## Assignment
Copy each line of the records that contains the word "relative".

[Stored items]
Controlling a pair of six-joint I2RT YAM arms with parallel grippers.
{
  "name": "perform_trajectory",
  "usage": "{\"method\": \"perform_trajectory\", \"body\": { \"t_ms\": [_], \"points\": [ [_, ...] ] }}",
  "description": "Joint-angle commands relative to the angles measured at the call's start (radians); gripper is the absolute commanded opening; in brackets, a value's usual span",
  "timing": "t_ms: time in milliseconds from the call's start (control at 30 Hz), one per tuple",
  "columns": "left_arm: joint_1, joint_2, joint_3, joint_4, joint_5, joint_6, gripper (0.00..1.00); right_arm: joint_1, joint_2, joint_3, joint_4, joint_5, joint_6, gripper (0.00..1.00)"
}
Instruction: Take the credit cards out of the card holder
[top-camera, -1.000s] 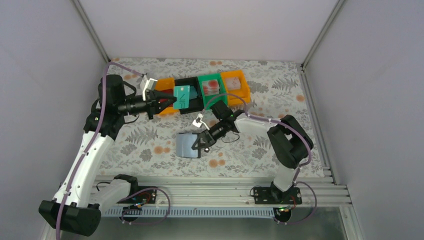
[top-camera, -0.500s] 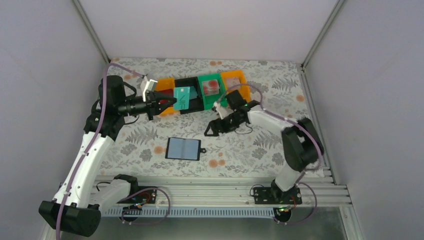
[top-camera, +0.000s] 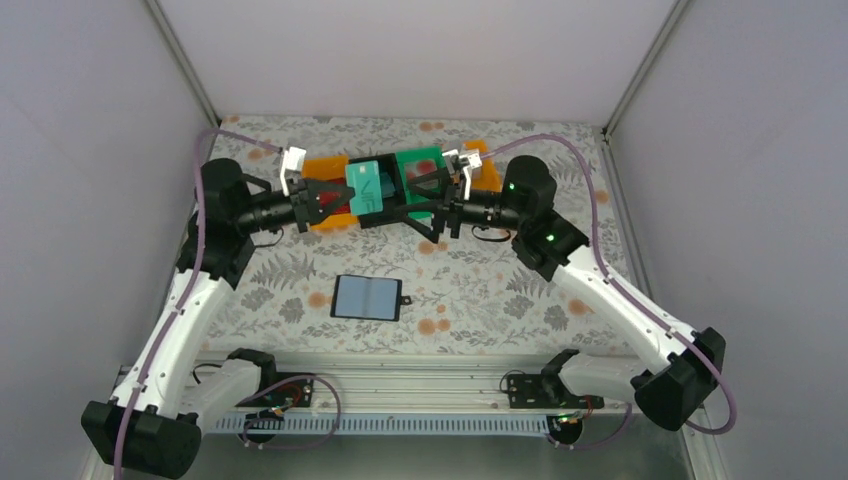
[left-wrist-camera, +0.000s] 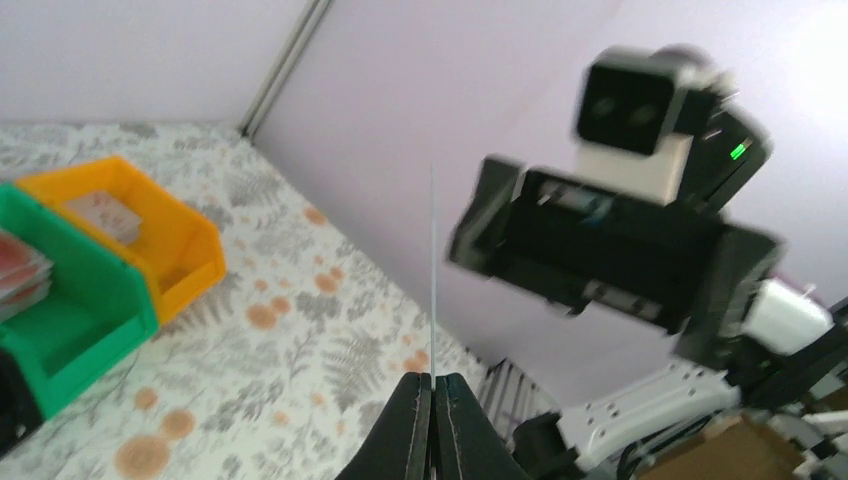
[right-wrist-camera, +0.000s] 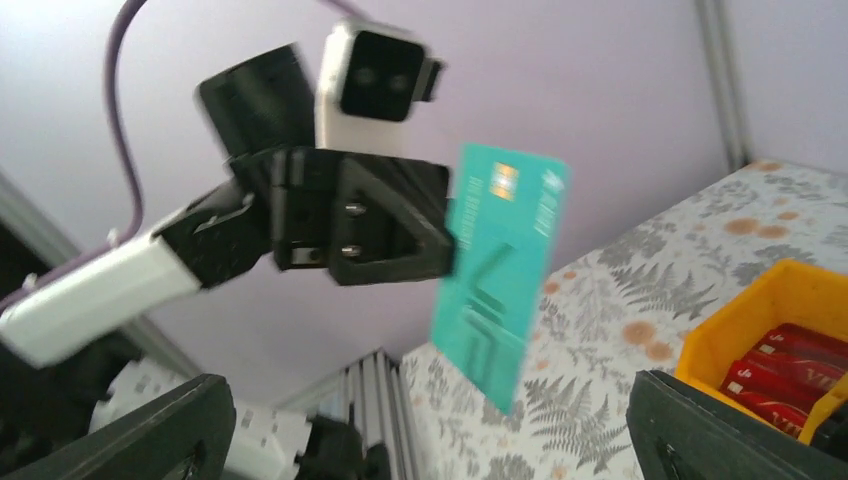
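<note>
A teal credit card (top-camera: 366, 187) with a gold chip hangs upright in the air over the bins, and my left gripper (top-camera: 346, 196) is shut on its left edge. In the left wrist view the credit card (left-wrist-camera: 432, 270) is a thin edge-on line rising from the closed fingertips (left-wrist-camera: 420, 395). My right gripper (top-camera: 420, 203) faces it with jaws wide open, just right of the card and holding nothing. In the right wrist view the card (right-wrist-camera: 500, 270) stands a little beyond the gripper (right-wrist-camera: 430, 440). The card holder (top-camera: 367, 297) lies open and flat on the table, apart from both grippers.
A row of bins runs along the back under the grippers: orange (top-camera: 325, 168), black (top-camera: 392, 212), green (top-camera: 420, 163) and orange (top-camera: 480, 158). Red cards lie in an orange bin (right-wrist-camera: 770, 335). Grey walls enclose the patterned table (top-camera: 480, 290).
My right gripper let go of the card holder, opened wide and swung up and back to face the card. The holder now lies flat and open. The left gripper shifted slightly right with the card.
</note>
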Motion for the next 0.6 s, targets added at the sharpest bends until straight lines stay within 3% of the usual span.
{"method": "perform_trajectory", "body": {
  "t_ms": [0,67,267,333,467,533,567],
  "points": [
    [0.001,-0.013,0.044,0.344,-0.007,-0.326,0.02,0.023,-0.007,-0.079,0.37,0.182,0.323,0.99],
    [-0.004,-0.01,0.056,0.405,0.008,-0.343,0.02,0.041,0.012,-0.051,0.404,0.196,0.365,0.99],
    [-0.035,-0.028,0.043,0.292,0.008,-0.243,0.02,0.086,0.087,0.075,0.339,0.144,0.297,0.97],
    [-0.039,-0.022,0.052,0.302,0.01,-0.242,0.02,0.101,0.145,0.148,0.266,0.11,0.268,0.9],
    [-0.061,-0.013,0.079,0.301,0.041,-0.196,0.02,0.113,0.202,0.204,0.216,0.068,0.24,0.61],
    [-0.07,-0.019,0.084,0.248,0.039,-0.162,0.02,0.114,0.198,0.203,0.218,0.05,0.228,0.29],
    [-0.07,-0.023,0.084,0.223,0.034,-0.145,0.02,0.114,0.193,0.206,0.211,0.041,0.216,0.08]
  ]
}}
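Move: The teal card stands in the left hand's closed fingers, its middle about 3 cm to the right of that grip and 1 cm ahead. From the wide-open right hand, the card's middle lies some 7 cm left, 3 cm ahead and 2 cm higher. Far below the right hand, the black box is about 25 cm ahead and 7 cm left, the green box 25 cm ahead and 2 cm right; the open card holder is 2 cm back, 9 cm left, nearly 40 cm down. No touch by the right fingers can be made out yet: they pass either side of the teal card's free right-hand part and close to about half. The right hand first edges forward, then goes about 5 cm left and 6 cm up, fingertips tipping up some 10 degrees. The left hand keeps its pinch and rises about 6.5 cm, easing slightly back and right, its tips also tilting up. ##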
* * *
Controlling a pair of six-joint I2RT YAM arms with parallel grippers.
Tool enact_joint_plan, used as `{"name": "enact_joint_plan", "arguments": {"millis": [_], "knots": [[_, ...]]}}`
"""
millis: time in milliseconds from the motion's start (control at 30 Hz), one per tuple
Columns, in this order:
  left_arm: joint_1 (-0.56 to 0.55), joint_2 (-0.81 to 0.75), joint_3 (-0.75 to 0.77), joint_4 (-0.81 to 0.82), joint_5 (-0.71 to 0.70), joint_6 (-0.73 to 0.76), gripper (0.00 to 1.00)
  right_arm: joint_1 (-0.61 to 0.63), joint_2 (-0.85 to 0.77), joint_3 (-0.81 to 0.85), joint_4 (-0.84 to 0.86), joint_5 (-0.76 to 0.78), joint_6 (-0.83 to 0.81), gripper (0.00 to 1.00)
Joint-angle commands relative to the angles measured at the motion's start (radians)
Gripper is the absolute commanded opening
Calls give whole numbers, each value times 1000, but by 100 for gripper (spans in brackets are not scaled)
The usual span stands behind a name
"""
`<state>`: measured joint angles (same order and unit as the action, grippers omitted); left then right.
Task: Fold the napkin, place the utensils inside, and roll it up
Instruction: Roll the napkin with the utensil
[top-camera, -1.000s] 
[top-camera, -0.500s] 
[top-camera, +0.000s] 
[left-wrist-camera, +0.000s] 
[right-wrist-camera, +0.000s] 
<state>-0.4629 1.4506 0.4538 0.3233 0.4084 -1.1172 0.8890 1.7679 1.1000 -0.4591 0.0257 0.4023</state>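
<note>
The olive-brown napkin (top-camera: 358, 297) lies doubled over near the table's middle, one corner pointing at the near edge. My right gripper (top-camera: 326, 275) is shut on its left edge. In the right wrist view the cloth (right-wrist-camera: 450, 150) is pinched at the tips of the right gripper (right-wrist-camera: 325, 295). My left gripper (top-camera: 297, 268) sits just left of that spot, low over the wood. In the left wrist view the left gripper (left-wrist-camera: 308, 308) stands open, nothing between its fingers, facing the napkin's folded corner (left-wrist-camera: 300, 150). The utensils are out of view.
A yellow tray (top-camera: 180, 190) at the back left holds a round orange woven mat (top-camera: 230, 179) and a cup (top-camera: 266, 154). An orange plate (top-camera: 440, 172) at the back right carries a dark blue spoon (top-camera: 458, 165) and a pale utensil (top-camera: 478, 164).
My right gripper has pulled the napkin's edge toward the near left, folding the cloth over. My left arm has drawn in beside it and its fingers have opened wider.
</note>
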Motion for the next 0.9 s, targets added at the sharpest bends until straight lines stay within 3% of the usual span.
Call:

## Task answer
  "description": "Joint-angle commands relative to the angles measured at the call's start (radians); gripper is the absolute commanded opening; in brackets, a value's usual span",
Joint-angle commands relative to the angles measured at the motion's start (radians)

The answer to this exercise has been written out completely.